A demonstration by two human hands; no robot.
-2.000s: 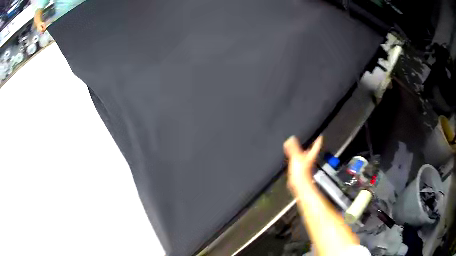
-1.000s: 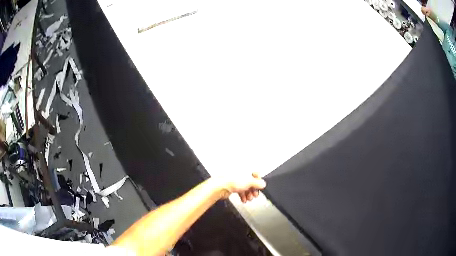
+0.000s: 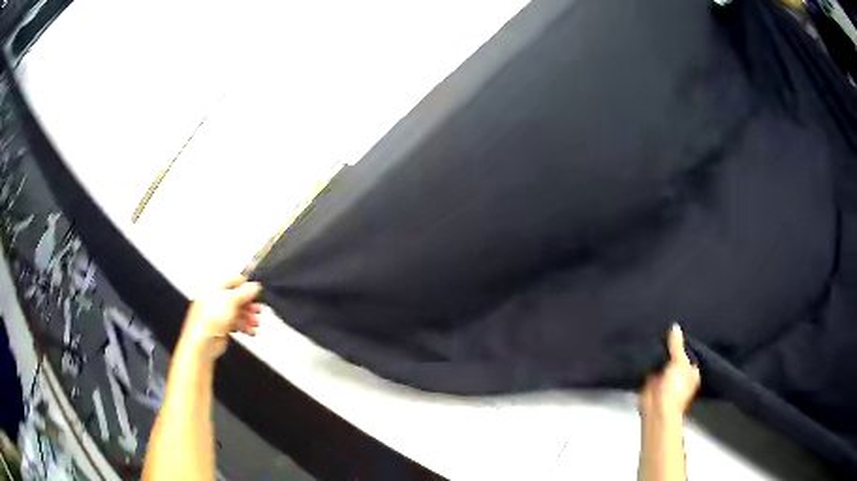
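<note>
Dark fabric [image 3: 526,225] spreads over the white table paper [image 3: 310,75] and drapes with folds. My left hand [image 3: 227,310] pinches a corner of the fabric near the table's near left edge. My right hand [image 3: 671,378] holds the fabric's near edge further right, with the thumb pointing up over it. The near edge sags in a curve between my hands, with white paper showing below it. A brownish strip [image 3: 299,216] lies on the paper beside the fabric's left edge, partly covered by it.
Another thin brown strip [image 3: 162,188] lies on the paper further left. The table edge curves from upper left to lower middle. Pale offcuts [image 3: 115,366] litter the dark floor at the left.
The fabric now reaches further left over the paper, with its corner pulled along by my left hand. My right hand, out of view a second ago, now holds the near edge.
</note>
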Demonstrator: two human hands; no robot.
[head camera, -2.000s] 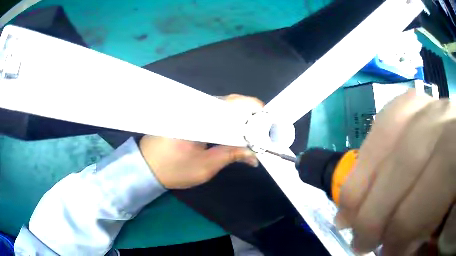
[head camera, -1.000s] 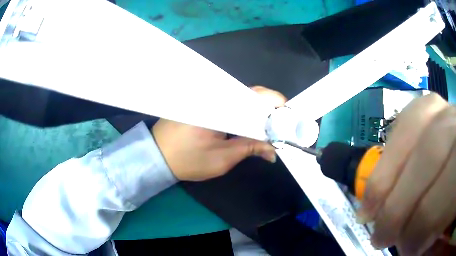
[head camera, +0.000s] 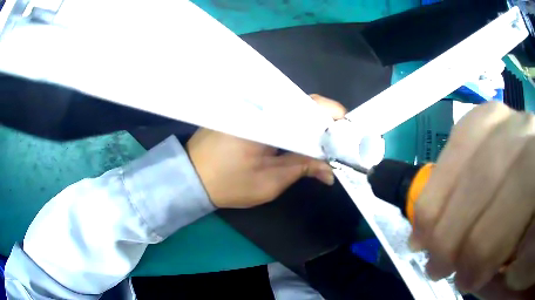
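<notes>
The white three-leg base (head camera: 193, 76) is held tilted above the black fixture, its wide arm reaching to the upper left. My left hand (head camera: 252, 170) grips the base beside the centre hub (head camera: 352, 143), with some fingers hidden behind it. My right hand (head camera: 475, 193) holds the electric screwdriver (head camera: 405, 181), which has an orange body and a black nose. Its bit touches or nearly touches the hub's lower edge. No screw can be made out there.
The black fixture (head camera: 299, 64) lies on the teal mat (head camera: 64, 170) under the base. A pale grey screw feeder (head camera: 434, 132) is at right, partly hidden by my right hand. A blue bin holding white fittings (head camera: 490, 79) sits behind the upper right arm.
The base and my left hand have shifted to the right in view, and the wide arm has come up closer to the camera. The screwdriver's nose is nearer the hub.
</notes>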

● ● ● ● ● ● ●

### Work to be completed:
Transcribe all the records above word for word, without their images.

### Reply:
A demonstration by two human hands; no robot.
-2.000s: 
-1.000s: 
+0.000s: 
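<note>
Dark fabric [image 3: 526,225] spreads over the white table paper [image 3: 310,75] and drapes with folds. My left hand [image 3: 227,310] pinches a corner of the fabric near the table's near left edge. My right hand [image 3: 671,378] holds the fabric's near edge further right, with the thumb pointing up over it. The near edge sags in a curve between my hands, with white paper showing below it. A brownish strip [image 3: 299,216] lies on the paper beside the fabric's left edge, partly covered by it.
Another thin brown strip [image 3: 162,188] lies on the paper further left. The table edge curves from upper left to lower middle. Pale offcuts [image 3: 115,366] litter the dark floor at the left.
The fabric now reaches further left over the paper, with its corner pulled along by my left hand. My right hand, out of view a second ago, now holds the near edge.
</note>
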Demonstrator: two human hands; no robot.
[head camera, -2.000s] 
[head camera, -1.000s] 
[head camera, +0.000s] 
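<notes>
The white three-leg base (head camera: 193, 76) is held tilted above the black fixture, its wide arm reaching to the upper left. My left hand (head camera: 252, 170) grips the base beside the centre hub (head camera: 352, 143), with some fingers hidden behind it. My right hand (head camera: 475, 193) holds the electric screwdriver (head camera: 405, 181), which has an orange body and a black nose. Its bit touches or nearly touches the hub's lower edge. No screw can be made out there.
The black fixture (head camera: 299, 64) lies on the teal mat (head camera: 64, 170) under the base. A pale grey screw feeder (head camera: 434, 132) is at right, partly hidden by my right hand. A blue bin holding white fittings (head camera: 490, 79) sits behind the upper right arm.
The base and my left hand have shifted to the right in view, and the wide arm has come up closer to the camera. The screwdriver's nose is nearer the hub.
</notes>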

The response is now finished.